Rationale: The TxGNN prediction for migraine disorder is mechanistically plausible via the COX-2/PGE2/trigeminovascular pathway, but rests entirely on graph-level model inference with no supporting clinical trials or publications — constituting L5 evidence only. Furthermore, etoricoxib has no CBG-MEB marketing authorization in the Netherlands, creating a dual barrier (clinical evidence and regulatory) that must be addressed before any healthcare system consideration.
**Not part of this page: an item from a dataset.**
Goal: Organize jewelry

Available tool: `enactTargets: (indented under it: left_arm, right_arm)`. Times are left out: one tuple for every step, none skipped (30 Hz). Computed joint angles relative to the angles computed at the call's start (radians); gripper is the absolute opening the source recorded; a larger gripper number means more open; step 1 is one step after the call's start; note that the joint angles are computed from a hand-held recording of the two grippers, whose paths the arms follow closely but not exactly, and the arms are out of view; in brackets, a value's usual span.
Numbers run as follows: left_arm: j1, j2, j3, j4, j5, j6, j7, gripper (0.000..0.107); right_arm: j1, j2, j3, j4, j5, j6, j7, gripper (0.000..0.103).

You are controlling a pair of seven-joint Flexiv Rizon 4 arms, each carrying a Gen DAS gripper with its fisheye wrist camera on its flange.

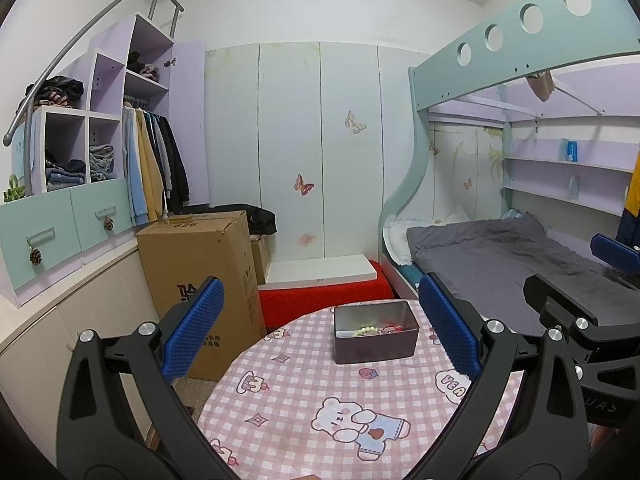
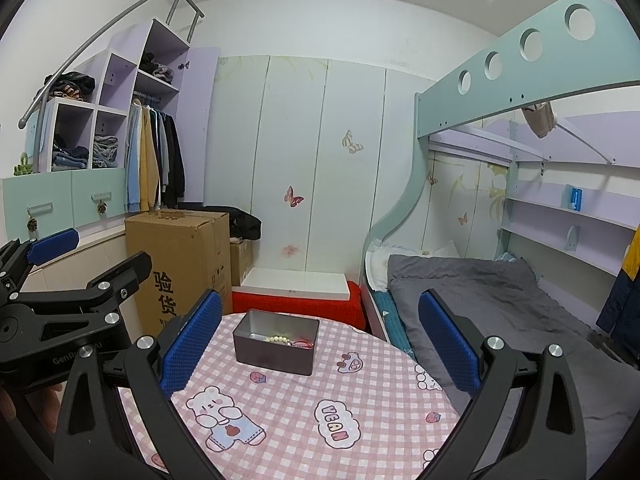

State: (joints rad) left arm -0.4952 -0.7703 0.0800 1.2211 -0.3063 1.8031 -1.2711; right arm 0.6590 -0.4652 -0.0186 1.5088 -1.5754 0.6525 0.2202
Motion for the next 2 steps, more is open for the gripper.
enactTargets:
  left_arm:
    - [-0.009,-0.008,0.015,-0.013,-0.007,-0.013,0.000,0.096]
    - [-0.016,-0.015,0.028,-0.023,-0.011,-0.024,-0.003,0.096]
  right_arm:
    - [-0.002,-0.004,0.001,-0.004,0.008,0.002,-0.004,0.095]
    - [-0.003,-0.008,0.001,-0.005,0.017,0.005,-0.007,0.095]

To proceed, the following is needed:

Narrow the target: Consider reframing the research question around the better-evidenced related indications — headache disorder (L4; 5 case-level publications including PMID 35277974 and 18171381) and trigeminal autonomic cephalalgia (L4; 1 case series, PMID 35277974) — where COX-2 inhibition has shown real patient-level responses in indomethacin-responsive subtypes
Obtain full MOA documentation: Query DrugBank API for etoricoxib (DB01628) and retrieve pharmacodynamics and pharmacokinetics data to complete the mechanistic assessment
Safety profile review: Conduct a structured review of cardiovascular, renal, and neurological adverse events (including RCVS risk) before any neurological indication development
Pilot study design: If proceeding, design a small proof-of-concept study in a well-defined indomethacin-responsive headache subtype (e.g., primary stabbing headache or hemicrania continua) before advancing to broader migraine populations
Regulatory pathway: Consult with CBG-MEB or EMA regarding the regulatory pathway for an investigational use in the Netherlands, particularly in the context of no current Dutch market authorization
Disclaimer

This content is for research purposes only and does not constitute medical advice. Clinical validation is required before any clinical application.